##### RECORDS FOR THIS EXERCISE

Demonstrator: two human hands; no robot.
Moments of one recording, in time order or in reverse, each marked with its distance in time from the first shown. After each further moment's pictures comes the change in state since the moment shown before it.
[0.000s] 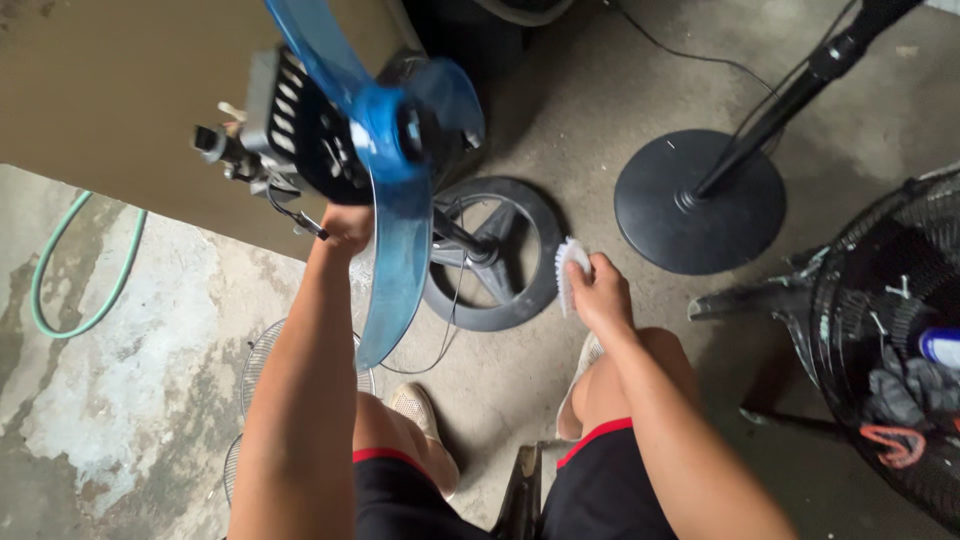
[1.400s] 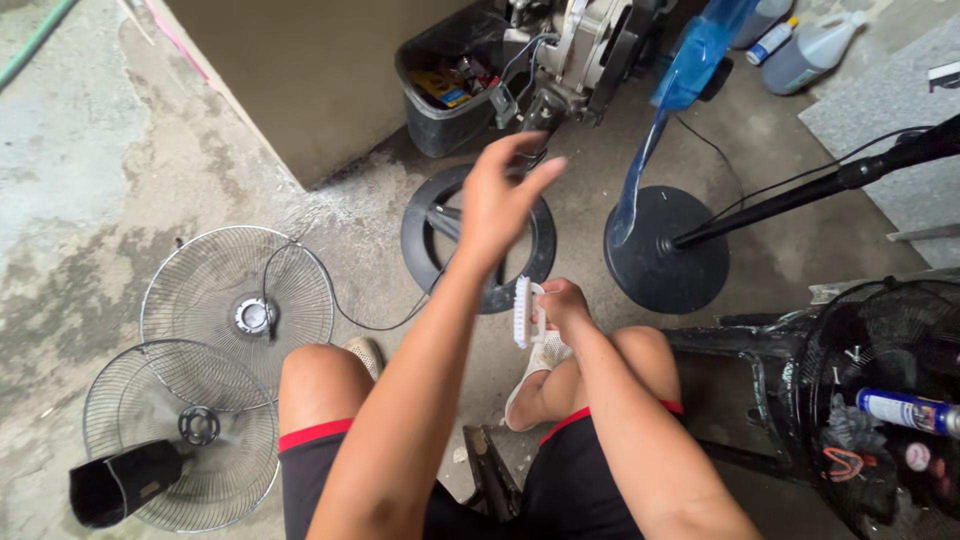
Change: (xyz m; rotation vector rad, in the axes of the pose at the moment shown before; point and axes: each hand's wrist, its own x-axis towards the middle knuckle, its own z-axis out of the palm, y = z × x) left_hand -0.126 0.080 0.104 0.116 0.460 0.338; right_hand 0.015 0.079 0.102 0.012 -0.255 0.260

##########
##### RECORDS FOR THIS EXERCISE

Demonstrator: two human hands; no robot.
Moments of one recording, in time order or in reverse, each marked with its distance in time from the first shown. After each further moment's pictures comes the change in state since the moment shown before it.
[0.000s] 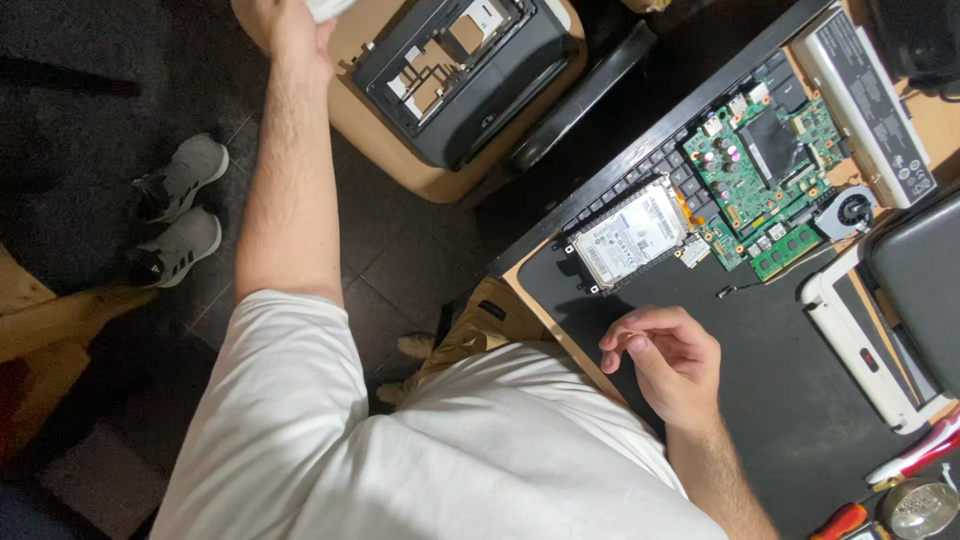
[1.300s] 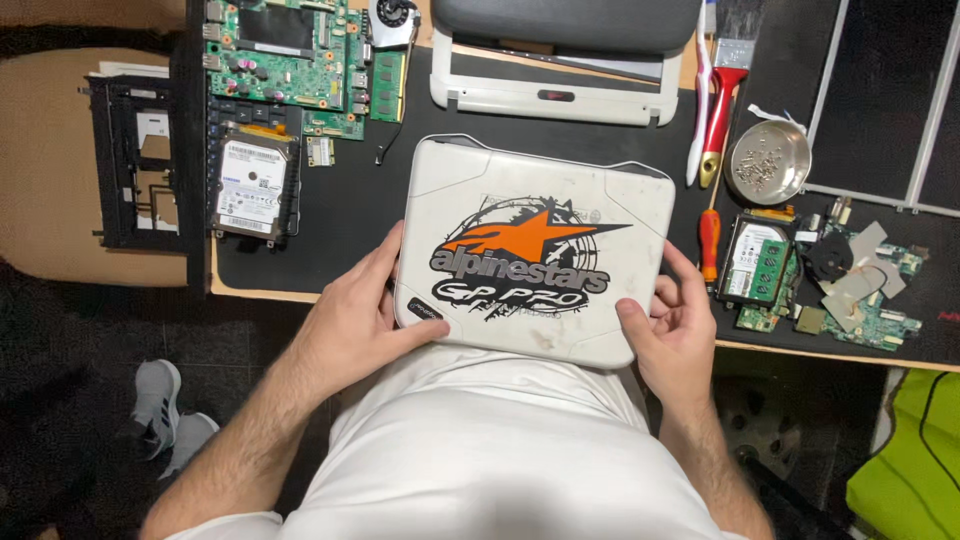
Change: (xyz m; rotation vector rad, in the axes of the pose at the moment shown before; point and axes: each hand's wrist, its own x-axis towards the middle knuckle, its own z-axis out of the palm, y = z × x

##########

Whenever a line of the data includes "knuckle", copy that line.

Change: (xyz m; rotation vector rad, in the axes of the pose at the moment shown before; point and axes: each hand's wrist, its own x-axis towards the middle knuckle, its own z-axis out of the palm, y = z × x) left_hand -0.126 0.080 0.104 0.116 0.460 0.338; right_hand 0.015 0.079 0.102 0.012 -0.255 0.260
Change: (xyz m; rotation vector rad, in the axes of the pose at the moment shown before; point and axes: each hand's wrist, its own x-axis towards the middle knuckle, its own z-axis out of the palm, y = z × x

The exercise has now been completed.